01 · Research brief
About this project
This project will develop Geometry-Induced Collective Inference (GICI), a decentralized computational framework for integrating heterogeneous biological omics data without sharing raw data. The study will treat each omics modality, such as scRNA-seq, scATAC-seq, spatial transcriptomics, and proteomics, as an independent computational agent. Each agent will independently encode its data into a latent representation, construct a local biological graph, and extract a compressed geometric signature using Graph Laplacian spectral information.
I will then formally develop the Geometry-Induced Consensus Operator (GCO), which will allow agents to iteratively align their geometric representations using only compressed signatures rather than raw measurements.
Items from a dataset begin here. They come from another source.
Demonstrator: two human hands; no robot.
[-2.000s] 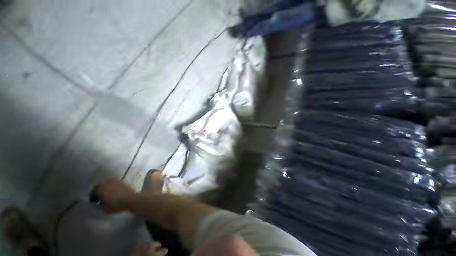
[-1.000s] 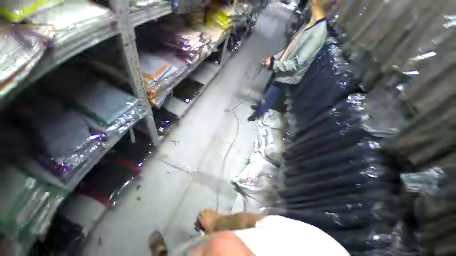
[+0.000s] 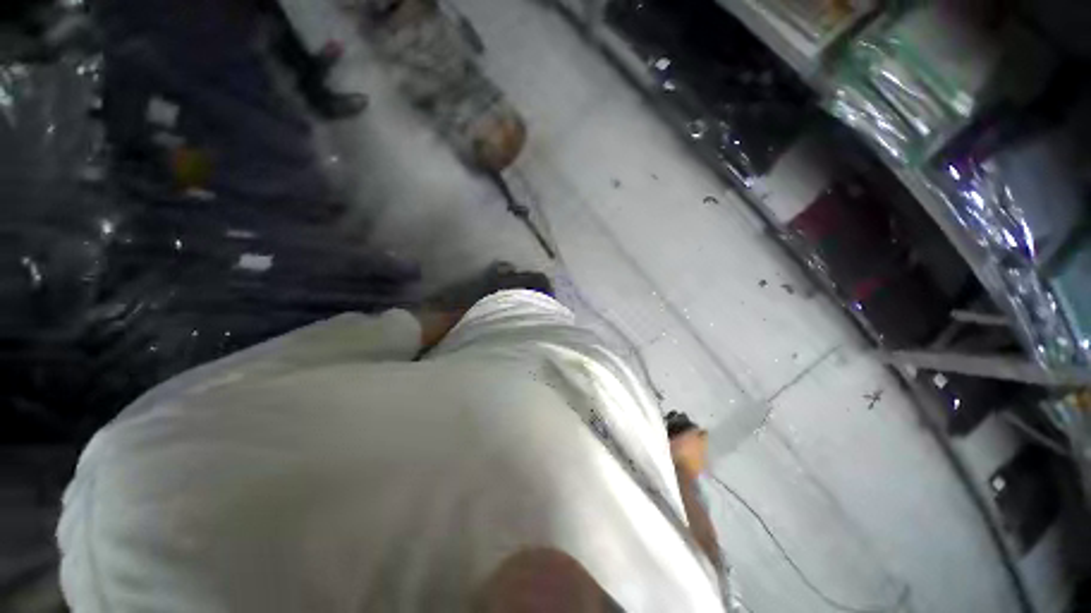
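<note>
My right hand (image 3: 688,450) is small and blurred beyond my white shirt at lower right. It appears closed on a small dark piece (image 3: 680,423), possibly a plug. A thin dark cord (image 3: 766,530) curves over the floor below this hand. A dusty grey-brown compressor (image 3: 433,74) lies at the top, its rusty rounded end towards me. A dark bar (image 3: 522,213) sticks out from that end. At left, a strip of skin and a dark shape show by the shirt; I cannot tell whether this is my left hand.
Metal shelving (image 3: 981,363) with plastic-wrapped garments (image 3: 1017,269) runs along the right. Dark hanging garments in shiny plastic (image 3: 180,240) fill the left. A dark foot or shoe (image 3: 341,105) is beside the compressor. Pale floor (image 3: 622,222) lies between the two sides.
The view has swung round: the shelving is now at right and the hanging garments at left. The compressor has come into view, and the person farther down the aisle has left it.
</note>
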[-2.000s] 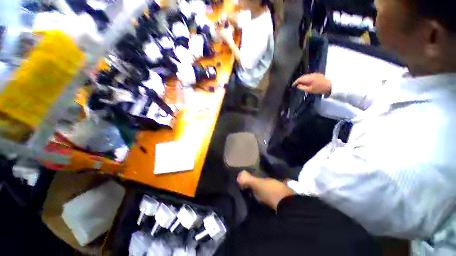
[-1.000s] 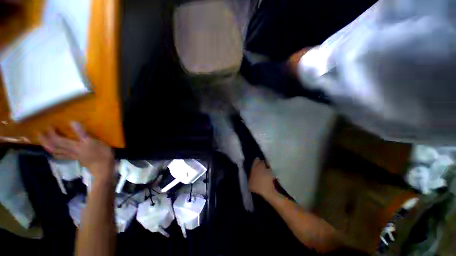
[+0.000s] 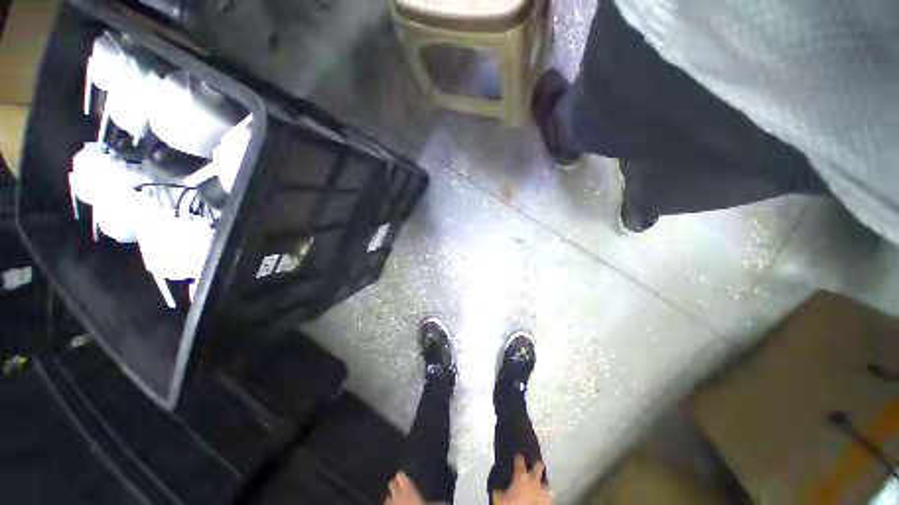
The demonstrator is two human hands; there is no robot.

The project will mathematically analyze GCO's convergence, communication requirements, robustness, and relationship to existing geometric alignment methods such as Gromov-Wasserstein, Procrustes, and Graph Laplacian alignment. After validating the framework on synthetic data, I will test it using public multimodal biological datasets and evaluate its ability to reconstruct biological interaction and gene regulatory networks.
Performance will be compared with established methods such as SCENIC, GENIE3, GRNBoost2, and CellOracle using Precision-Recall, ROC-AUC, network similarity, runtime, memory usage, communication cost, and robustness to noise and missing modalities. The final goal is to determine whether decentralized geometric consensus can integrate heterogeneous biological data while maintaining biological accuracy and substantially reducing the need for raw-data sharing.